# Thyristor Switch



## bigfishy (Jun 19, 2009)

Forget it, I doubt anyone here would know what's a Thyristor is...


^^

I will continue my search elsewhere


----------



## Mr Fishies (Sep 21, 2007)

Sayal.com?


----------



## bigfishy (Jun 19, 2009)

Mr Fishies said:


> Sayal.com?


I am looking for a thing / switch that can control high current of electricity, like a selenoid valve.


----------



## ameekplec. (May 1, 2008)

http://canada.newark.com/powerex/c380pc/scr-thyristor-250a-1-3kv-t-62/dp/73K1948


----------



## Harry Muscle (Mar 21, 2007)

bigfishy said:


> I am looking for a thing / switch that can control high current of electricity, like a selenoid valve.

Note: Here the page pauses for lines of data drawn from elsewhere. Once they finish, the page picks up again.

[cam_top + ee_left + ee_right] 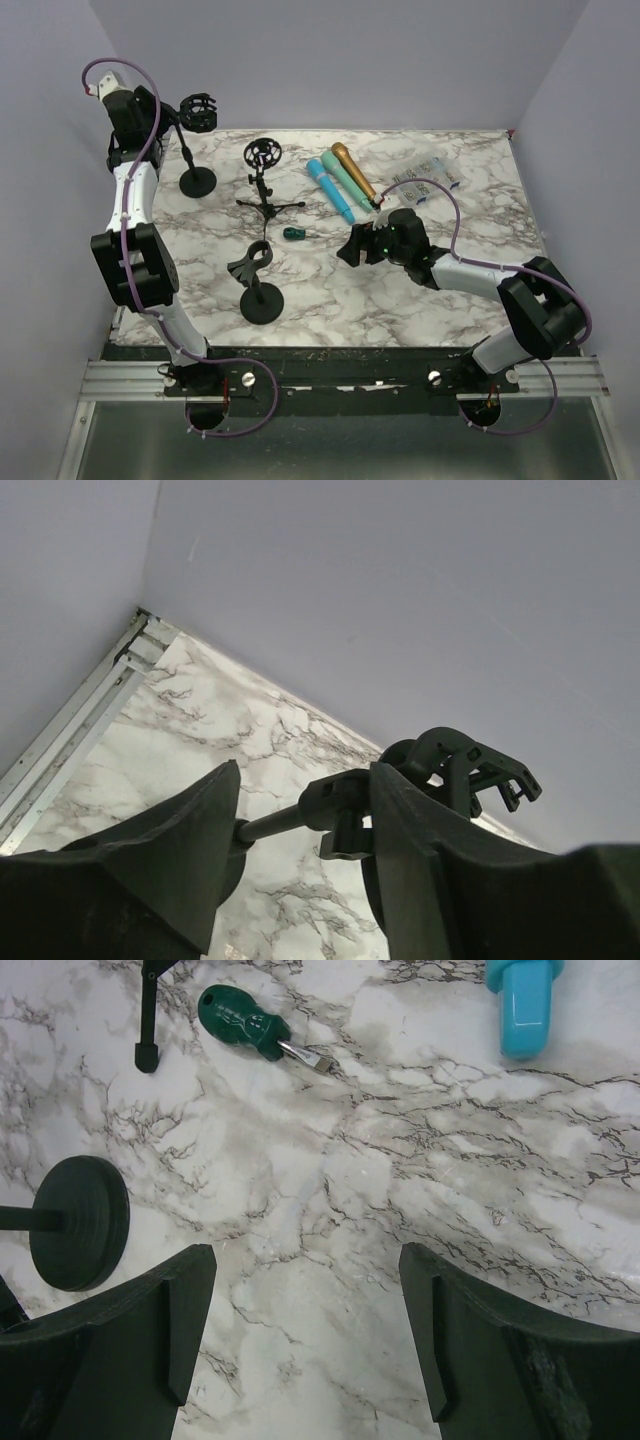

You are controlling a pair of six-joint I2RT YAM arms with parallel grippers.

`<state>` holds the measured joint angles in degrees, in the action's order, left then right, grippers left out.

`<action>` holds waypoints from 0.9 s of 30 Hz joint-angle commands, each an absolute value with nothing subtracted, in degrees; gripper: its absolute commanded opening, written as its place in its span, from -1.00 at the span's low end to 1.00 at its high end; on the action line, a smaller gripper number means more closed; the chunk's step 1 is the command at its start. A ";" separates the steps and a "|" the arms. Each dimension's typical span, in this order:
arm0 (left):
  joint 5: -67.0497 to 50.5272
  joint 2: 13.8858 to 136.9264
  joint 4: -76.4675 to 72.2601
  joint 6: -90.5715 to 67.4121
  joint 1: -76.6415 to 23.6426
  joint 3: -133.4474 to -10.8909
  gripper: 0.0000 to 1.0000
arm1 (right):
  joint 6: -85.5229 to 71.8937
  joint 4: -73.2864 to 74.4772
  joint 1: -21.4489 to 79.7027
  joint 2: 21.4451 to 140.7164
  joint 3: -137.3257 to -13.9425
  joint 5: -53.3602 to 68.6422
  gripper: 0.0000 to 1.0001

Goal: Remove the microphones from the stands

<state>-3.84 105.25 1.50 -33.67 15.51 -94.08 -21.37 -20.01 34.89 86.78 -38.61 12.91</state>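
Observation:
Three microphones, blue (330, 190), teal (345, 178) and gold (356, 171), lie side by side on the marble table at the back middle. None sits in a stand. The far-left stand (197, 181) carries an empty black shock mount (200, 111), also in the left wrist view (465, 765). My left gripper (168, 127) is open, its fingers either side of that stand's pole (270, 823) just below the mount. My right gripper (351, 248) is open and empty, low over bare marble (308, 1250). The blue microphone's end (525, 1000) shows at the right wrist view's top right.
A tripod stand with an empty ring mount (263, 153) stands at the middle. A round-base stand with an empty clip (262, 300) is nearer; its base (80, 1222) is left of my right gripper. A green screwdriver (293, 233) (245, 1022) lies between. A clear plastic box (425, 182) sits at the back right.

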 commanded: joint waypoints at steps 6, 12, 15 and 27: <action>-9.36 110.21 13.08 -29.70 14.99 -97.47 0.49 | -20.69 -21.27 35.27 85.83 -38.32 11.96 0.64; -10.50 112.66 19.00 -28.92 15.33 -111.46 0.62 | -20.48 -21.01 35.24 85.90 -38.41 11.43 0.63; -11.56 112.73 19.16 -30.06 15.38 -114.51 0.65 | -20.46 -21.01 35.24 86.21 -38.51 11.70 0.63; -12.07 108.97 17.93 -31.82 15.38 -113.97 0.66 | -20.64 -21.44 35.23 87.03 -38.66 12.10 0.63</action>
<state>-11.38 112.62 17.50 -31.53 15.51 -114.32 -21.37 -20.03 34.89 86.78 -38.61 12.86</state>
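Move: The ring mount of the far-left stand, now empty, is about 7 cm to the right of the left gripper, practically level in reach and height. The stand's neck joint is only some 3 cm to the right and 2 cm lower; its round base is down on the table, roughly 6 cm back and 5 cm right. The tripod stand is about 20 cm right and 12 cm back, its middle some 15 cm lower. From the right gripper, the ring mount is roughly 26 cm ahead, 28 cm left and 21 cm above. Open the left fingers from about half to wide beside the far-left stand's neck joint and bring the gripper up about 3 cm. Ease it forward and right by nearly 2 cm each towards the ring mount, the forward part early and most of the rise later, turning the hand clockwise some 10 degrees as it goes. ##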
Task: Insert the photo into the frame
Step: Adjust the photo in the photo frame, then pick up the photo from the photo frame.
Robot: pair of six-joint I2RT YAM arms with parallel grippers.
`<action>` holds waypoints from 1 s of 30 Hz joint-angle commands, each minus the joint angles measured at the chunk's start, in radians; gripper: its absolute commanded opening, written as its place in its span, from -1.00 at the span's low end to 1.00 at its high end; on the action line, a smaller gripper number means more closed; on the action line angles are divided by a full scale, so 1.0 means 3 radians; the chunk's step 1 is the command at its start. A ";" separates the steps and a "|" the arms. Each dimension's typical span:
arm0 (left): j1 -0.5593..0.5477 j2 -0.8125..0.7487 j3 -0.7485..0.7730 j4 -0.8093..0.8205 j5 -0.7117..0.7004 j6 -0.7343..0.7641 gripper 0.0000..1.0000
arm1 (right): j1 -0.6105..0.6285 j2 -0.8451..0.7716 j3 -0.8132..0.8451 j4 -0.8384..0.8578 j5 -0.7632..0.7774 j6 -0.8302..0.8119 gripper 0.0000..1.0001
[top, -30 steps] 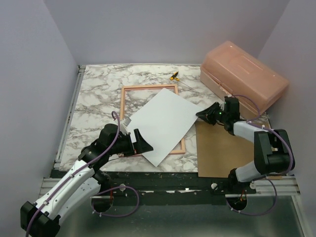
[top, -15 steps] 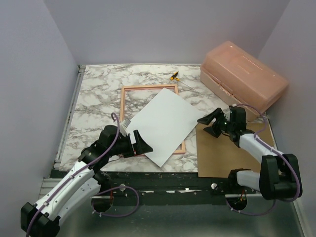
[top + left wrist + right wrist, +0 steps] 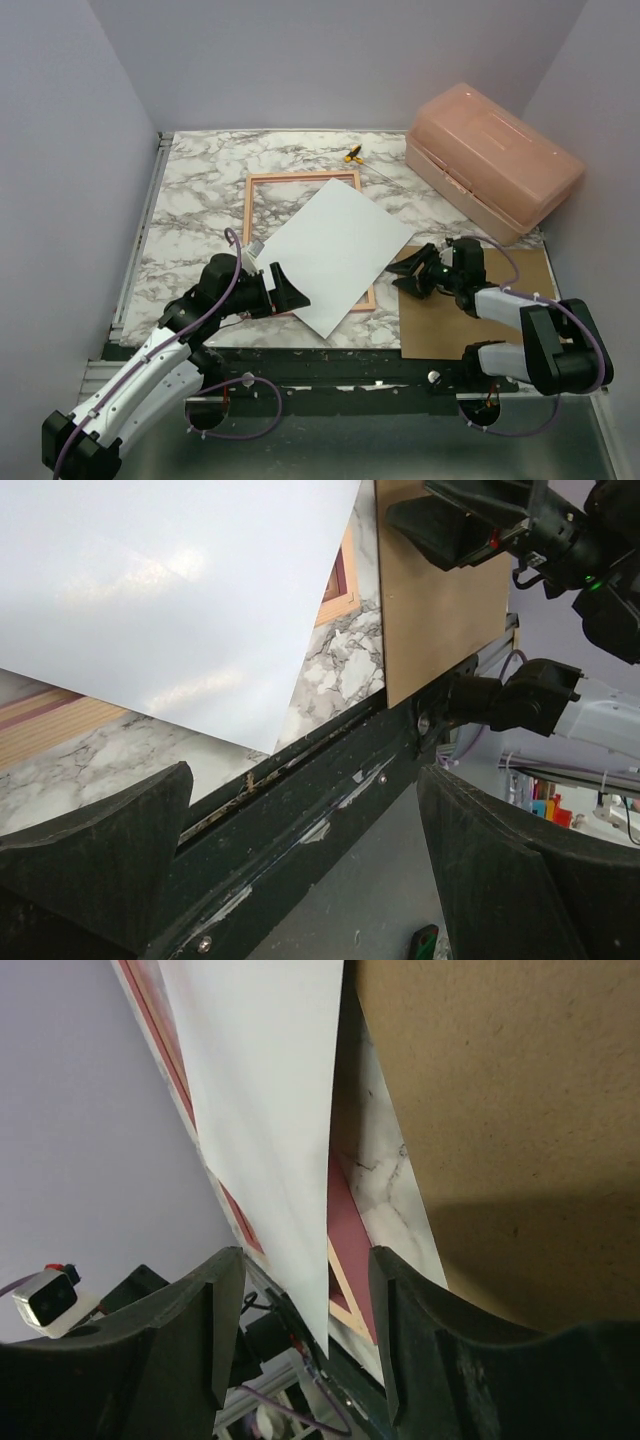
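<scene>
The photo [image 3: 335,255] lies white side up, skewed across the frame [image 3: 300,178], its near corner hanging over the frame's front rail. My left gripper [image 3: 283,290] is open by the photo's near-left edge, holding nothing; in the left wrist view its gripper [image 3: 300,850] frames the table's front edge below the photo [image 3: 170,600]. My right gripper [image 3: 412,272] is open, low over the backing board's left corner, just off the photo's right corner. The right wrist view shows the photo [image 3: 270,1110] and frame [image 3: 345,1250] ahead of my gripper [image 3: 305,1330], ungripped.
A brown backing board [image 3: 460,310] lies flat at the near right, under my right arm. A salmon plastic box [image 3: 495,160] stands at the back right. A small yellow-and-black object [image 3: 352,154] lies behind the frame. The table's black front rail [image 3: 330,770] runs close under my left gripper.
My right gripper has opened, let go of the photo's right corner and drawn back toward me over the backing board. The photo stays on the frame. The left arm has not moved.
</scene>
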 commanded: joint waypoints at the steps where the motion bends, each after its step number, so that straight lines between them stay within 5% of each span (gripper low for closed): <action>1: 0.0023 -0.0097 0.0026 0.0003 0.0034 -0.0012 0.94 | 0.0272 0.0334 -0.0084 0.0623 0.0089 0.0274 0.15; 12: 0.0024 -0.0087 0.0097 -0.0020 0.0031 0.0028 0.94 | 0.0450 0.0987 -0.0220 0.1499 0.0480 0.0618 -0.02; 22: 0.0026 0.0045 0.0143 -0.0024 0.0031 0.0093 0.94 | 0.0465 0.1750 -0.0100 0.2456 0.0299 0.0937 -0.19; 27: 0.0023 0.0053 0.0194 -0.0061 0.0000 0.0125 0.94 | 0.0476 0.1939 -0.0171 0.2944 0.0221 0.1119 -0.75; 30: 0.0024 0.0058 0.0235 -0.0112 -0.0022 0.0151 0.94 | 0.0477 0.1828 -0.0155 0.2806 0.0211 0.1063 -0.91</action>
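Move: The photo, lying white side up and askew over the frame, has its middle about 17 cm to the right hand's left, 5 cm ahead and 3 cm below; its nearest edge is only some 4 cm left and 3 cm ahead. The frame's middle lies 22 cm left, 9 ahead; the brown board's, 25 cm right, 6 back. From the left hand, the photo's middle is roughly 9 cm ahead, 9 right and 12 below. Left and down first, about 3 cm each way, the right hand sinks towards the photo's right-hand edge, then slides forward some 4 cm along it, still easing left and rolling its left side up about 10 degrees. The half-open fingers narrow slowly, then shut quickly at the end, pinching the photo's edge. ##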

A lot of semi conductor companies have samples available. If you can find one chances are you could get one sample from them, maybe more.

Harry

P.S. Or just go with a relay instead.


----------



## bigfishy (Jun 19, 2009)

Harry Muscle said:


> A lot of semi conductor companies have samples available. If you can find one chances are you could get one sample from them, maybe more.
> 
> Harry
> 
> P.S. Or just go with a relay instead.


but I am dealing with something with high voltage, wouldn't that fried the relay switch????

Eg.

5000 volt > Thyristor switch > Timer > Capacitor > Application > Zaps O2 > Create Ozone


----------



## Harry Muscle (Mar 21, 2007)

bigfishy said:


> but I am dealing with something with high voltage, wouldn't that fried the relay switch????
> 
> Eg.
> 
> 5000 volt > Thyristor switch > Timer > Capacitor > Application > Zaps O2 > Create Ozone


That's really high voltage, I was thinking high as in 300V or 500V. But 5000V I think you are right you'll need a thyristor. Found one who makes some and then ask for a sample or two, that might be the cheapest way to get one.

Harry


----------



## gucci17 (Oct 11, 2007)

Why not just buy a premade ozone generator?


----------



## Harry Muscle (Mar 21, 2007)

gucci17 said:


> Why not just buy a premade ozone generator?


If that's the intended goal of the OP, then yes, buying a premade ozone generator will be significantly safer ... unless you got some good current limiting in place playing with 5000V can kill you very easily and quickly.

Harry


----------